The union argued that Carlile was off-duty when the shooting occurred, and the incident involved his personal vehicle and his personal gun, not a department-issued firearm, according to the ruling.

The union also argued that Carlile’s return would not make anyone uncomfortable or unwilling to work with him, and that the incident did not harm the police department’s reputation. One Marysville police lieutenant testified that, “Derek is the kind of officer that represents us well and would represent the city well in the future.”

Harming the police department’s reputation can be legal grounds for termination. In his analysis, Williams wrote that firing Carlile violated the labor contract, which requires prior warnings for bad behavior under most circumstances, particularly for off-duty conduct.

However, Williams also noted that Carlile’s unsafe behavior regarding firearms was a clear and negative reflection on his work as a police officer.

“No question about it, (Carlile’s) actions gave the city the proverbial black eye,” he wrote.

Carlile deserved substantial discipline but not losing his job, Williams wrote.
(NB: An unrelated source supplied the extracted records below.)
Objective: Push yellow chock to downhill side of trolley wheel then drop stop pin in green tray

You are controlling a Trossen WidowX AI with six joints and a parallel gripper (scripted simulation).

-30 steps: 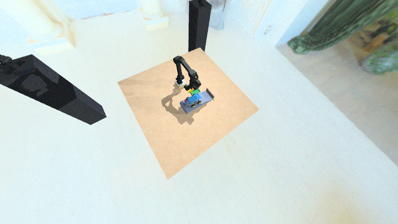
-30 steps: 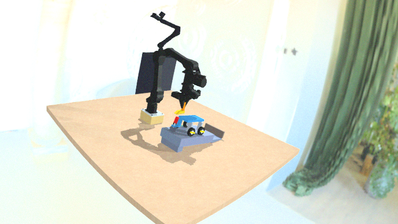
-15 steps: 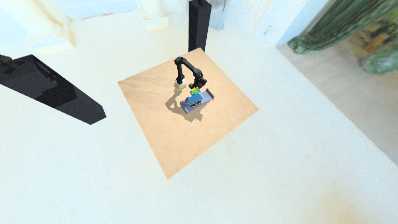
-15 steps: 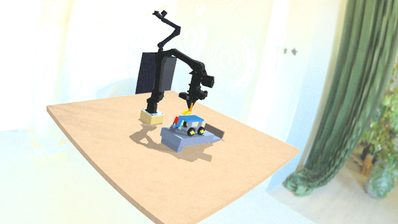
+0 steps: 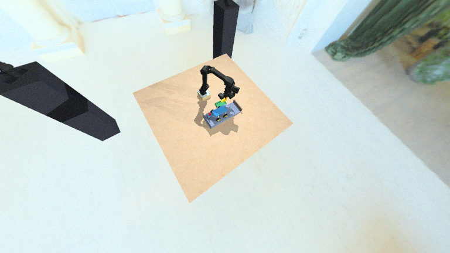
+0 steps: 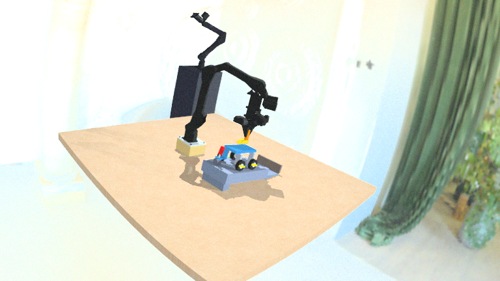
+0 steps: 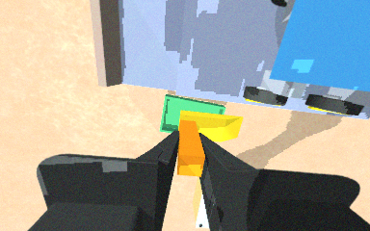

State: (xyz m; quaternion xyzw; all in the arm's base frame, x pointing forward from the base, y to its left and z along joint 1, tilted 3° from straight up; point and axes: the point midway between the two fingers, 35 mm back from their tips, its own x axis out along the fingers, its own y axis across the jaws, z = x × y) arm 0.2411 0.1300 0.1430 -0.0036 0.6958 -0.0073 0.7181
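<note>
Right now the red-headed stop pin is 250 mm to the right of my gripper tip, 70 mm ahead of it and 30 mm below it. From my gripper tip the other things lie so: green tray 160 mm below, 40 mm behind, 30 mm to the right; blue-topped trolley 150 mm to the right, 90 mm ahead, 40 mm below; yellow chock 20 mm to the right, 10 mm below.
</note>
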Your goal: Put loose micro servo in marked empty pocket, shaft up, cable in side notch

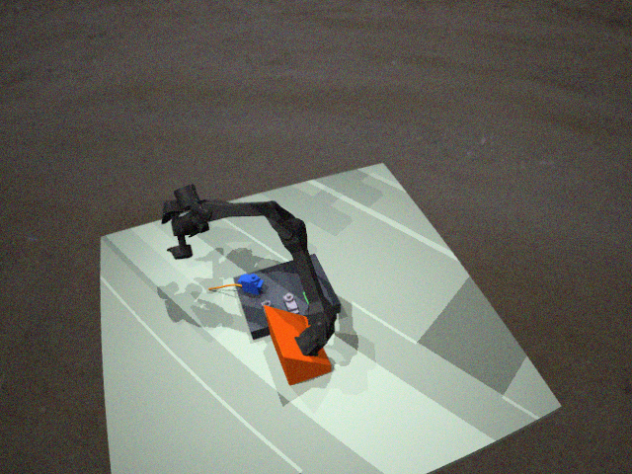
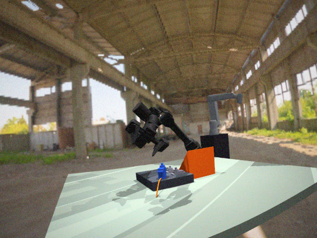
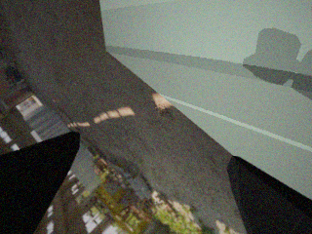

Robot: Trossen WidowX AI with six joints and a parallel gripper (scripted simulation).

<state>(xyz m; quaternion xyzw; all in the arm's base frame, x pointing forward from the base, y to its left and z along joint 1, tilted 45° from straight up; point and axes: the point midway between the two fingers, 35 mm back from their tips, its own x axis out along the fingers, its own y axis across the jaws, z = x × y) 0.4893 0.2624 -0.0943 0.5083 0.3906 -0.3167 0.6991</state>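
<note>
The dark grey deck lies 200 mm behind my gripper tip, 320 mm to the right of it and 210 mm below it.
</note>
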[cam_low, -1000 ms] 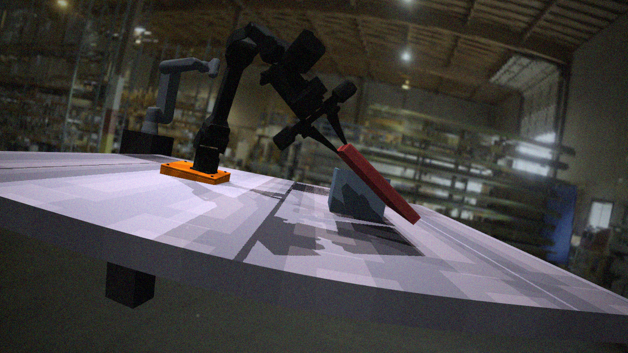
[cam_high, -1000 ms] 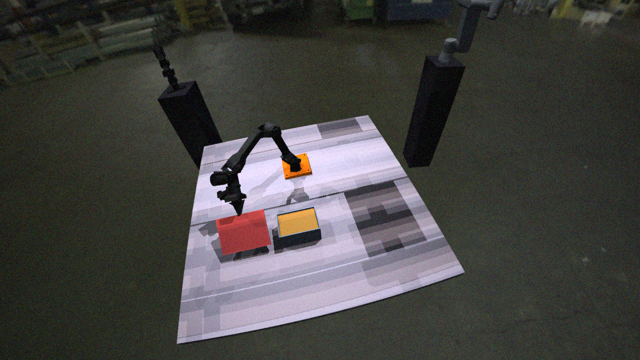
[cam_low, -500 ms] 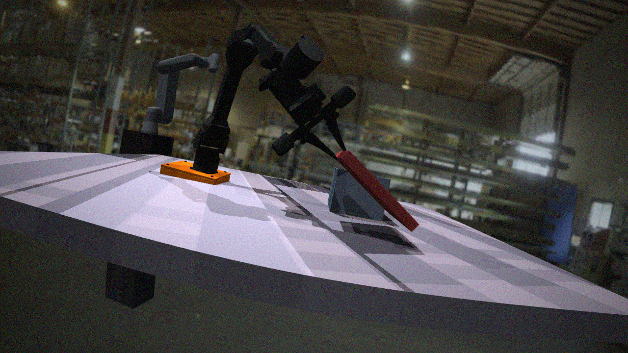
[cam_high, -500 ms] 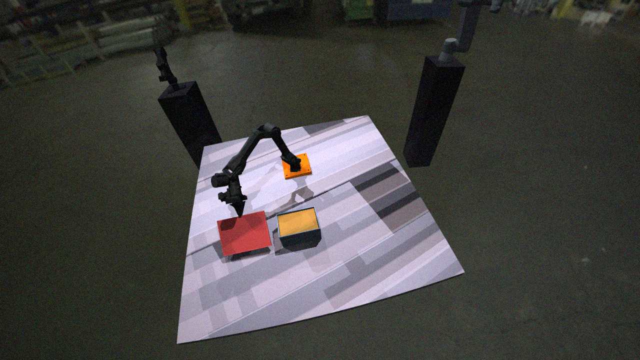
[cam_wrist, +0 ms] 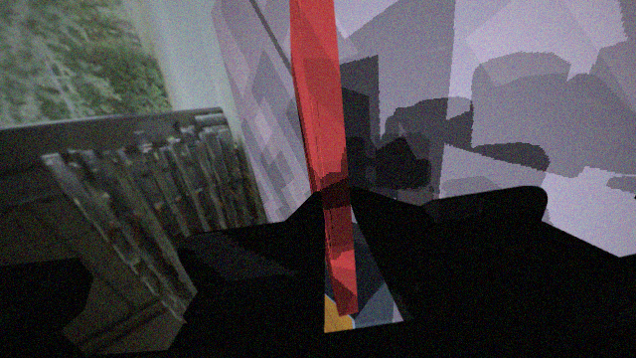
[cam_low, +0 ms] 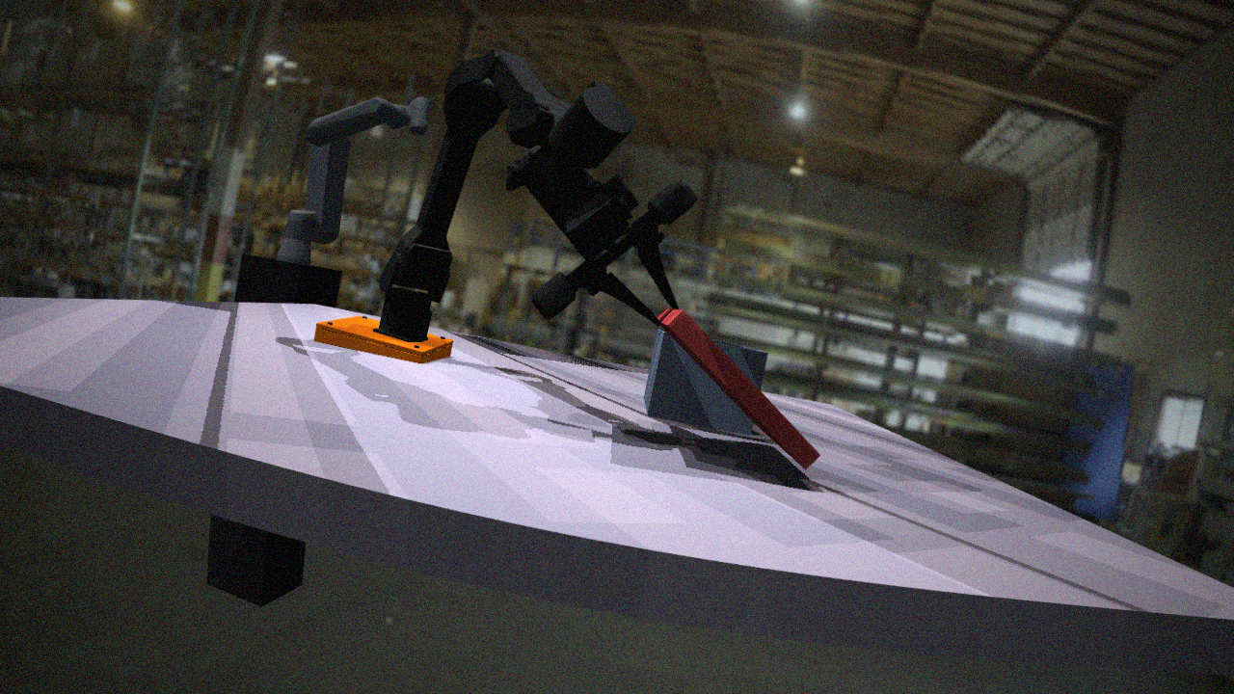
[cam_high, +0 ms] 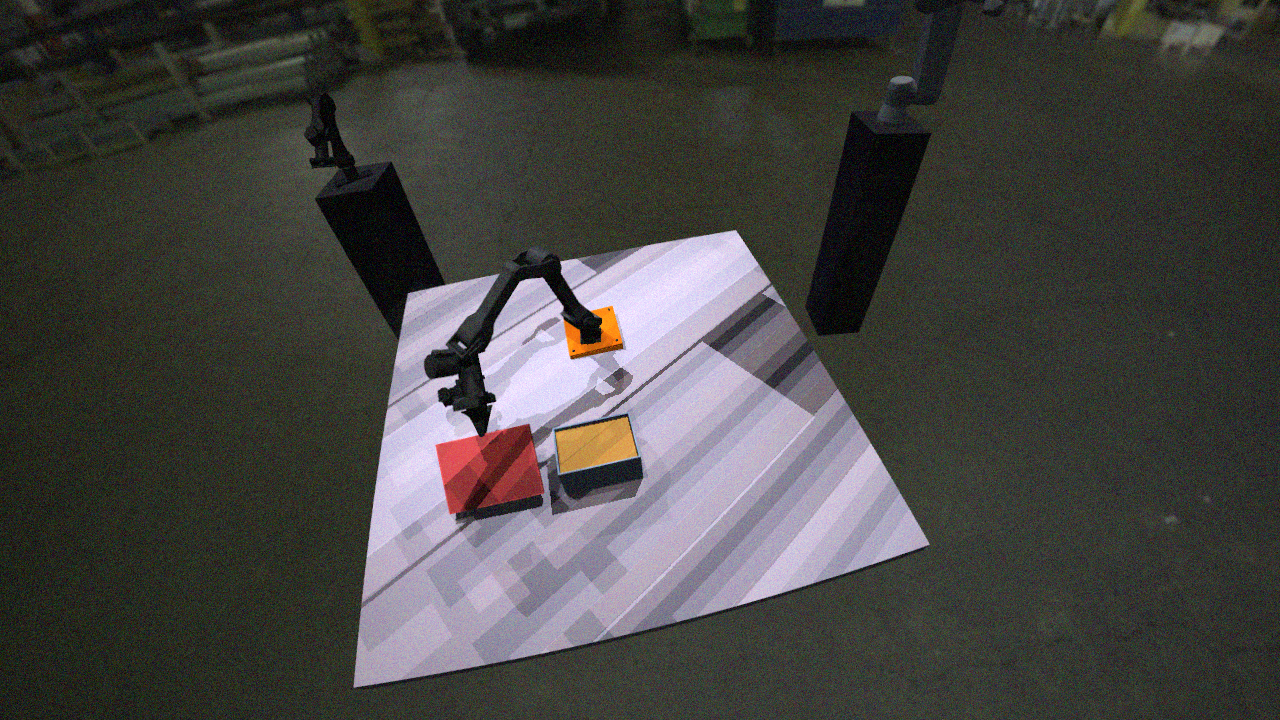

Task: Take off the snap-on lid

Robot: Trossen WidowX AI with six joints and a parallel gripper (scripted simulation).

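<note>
The red lid lies 70 mm ahead of my gripper tip, 40 mm below it and 10 mm to the left of it. The rest, counted from my gripper tip: dark storage box (270 mm to the left, 70 mm below, 30 mm ahead).
</note>
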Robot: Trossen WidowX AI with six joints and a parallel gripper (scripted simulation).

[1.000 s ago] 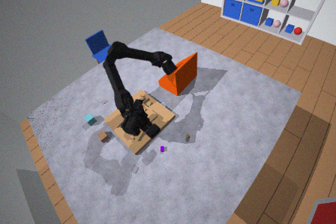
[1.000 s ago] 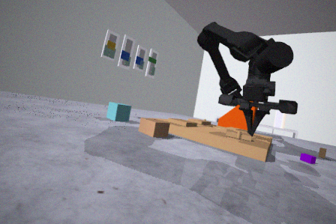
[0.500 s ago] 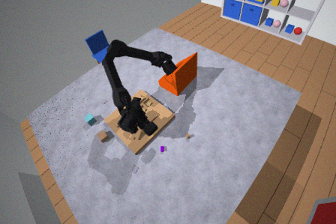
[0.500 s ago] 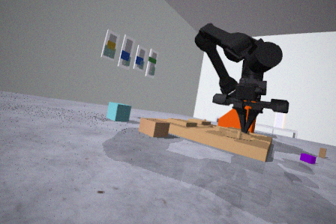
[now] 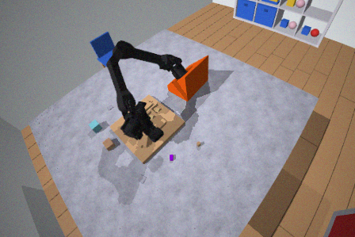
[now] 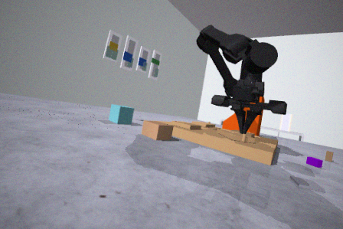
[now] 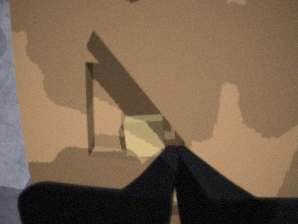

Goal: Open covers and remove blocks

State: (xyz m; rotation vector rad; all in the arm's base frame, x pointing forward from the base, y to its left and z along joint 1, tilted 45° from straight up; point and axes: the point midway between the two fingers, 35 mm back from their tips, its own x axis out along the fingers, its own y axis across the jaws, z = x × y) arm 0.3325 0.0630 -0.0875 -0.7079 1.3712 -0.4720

Before the shooting, Carlile had an “exemplary performance record.”

In the labor proceedings, Carlile reportedly testified that he wants to return to the police department, “with all my heart.”

Before his firing, the city offered Carlile a job as a code enforcement officer, a position that doesn’t involve police powers or carrying a firearm. He declined. He’d been with the police department since April 2009.

The Marysville Police Officers Association declined to comment on the ruling on Tuesday.

Under labor contracts and state laws, police unions have an obligation to represent officers who are fired and wish to be reinstated. In recent years, cities in Snohomish County and the rest of the state have grown wary of cases where officers take their case before arbitrators. Under labor contracts, arbitrators have authority to reinstate officers and order back pay.

That’s happened at least twice since 2008, once in Monroe and once in Mountlake Terrace.

In addition, there was a ruling last year where an arbitrator ordered the state Department of Corrections to reverse the firings of three Monroe Correctional Complex officers after they were accused of misconduct, dishonesty and dereliction of duty in the days surrounding the 2011 murder of officer Jayme Biendl.

In some local cities, police administrators privately say they’ve opted at times to assign lesser degrees of discipline to officers in hopes of warding off legal challenges by labor groups.

In Lake Stevens, the city signed a “last-chance” agreement with an officer in exchange for a dropped grievance. That officer later was fired, after at least seven internal investigations.

State police experts this year are seeking legislation that would change how arbitrators can be involved in misconduct firings.

Last year, Marysville Police Chief Rick Smith wrote in a memo that the Carlile shooting was an “aberration” for the officer.

Carlile normally handled guns safely and he made a “singular mistake” with tragic consequences, the report said.

“While the investigator and the facts may make clear that this incident was an ‘aberration,’ the public expects law enforcement officers to understand and practice responsible firearms ownership. Which in this case, it means securing a firearm so that horrible accidents simply cannot occur,” the chief wrote.